Prompt » Using the material below, count the lines that contain the word "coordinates" and report the number only.

** Opening Given data block **

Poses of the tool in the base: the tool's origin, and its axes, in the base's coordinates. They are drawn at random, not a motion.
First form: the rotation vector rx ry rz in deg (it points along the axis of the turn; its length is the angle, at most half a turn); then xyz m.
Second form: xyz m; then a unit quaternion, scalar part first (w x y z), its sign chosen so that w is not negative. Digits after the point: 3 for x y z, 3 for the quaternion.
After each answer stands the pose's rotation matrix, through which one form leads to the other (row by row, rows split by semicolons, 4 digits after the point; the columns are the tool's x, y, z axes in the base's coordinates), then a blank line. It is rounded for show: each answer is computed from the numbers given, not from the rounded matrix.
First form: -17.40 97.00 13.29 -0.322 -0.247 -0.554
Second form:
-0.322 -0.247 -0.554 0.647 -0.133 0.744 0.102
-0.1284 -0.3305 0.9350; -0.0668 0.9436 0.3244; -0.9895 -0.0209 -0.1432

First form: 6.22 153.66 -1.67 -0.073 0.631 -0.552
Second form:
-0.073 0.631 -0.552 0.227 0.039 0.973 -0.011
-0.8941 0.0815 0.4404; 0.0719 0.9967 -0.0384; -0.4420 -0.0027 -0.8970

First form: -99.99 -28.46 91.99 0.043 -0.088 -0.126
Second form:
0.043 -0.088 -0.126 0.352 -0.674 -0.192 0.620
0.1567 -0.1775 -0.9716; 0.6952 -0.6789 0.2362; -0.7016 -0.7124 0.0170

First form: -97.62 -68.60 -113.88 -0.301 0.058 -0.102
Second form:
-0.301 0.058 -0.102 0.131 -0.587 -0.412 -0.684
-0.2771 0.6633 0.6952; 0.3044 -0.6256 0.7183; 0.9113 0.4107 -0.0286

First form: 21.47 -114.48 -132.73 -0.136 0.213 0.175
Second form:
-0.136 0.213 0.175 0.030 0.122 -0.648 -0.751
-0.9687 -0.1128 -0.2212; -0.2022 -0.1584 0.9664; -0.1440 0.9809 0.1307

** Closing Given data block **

Completed exercise » 2